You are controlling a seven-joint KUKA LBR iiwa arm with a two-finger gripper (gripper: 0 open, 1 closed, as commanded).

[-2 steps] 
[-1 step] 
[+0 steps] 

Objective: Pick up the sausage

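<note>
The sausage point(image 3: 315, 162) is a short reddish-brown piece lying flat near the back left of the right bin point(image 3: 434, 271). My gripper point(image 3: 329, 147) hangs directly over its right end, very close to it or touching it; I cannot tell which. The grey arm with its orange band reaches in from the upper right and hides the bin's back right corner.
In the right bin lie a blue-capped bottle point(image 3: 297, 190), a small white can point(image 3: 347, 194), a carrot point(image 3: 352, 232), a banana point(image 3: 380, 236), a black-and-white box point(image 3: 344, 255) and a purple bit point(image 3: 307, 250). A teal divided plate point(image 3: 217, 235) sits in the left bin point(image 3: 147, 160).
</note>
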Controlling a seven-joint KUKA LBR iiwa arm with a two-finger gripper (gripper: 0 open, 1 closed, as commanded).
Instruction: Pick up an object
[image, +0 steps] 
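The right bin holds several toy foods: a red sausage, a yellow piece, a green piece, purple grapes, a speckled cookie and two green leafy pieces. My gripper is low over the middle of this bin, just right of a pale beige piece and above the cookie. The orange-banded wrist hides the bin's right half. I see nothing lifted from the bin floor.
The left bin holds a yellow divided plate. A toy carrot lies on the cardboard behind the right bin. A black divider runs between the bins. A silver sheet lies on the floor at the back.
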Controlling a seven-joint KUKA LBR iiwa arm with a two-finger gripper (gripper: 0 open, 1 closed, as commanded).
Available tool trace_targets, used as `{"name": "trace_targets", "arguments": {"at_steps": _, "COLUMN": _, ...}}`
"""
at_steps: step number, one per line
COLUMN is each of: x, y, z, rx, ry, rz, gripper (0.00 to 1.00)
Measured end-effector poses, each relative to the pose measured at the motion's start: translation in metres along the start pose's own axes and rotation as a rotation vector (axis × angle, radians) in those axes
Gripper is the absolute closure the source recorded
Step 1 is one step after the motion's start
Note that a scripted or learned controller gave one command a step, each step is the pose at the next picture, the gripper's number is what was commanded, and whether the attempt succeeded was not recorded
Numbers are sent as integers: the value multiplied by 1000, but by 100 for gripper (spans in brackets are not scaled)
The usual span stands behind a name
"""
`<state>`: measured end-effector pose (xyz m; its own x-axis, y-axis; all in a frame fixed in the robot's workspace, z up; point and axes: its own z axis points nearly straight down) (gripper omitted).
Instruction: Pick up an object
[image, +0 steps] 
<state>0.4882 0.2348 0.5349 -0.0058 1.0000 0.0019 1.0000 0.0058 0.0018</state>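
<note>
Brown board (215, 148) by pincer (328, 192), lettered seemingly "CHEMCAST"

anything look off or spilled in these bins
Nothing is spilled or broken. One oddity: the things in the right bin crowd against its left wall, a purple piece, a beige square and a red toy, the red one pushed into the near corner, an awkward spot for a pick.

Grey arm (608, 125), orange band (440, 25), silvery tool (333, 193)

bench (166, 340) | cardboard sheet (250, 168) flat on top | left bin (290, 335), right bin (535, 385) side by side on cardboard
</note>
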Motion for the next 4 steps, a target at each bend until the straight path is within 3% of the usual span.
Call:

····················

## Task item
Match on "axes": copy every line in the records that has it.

## Written solution
Measured end-effector poses, each relative to the pose measured at the motion's start: translation in metres along the start pose's own axes and rotation as a rotation vector (axis × angle, radians) in those axes
`<state>`: measured end-effector pose (xyz m; its own x-axis, y-axis; all in a frame fixed in the robot's workspace, z up; point and axes: its own z axis points nearly straight down) (gripper omitted).

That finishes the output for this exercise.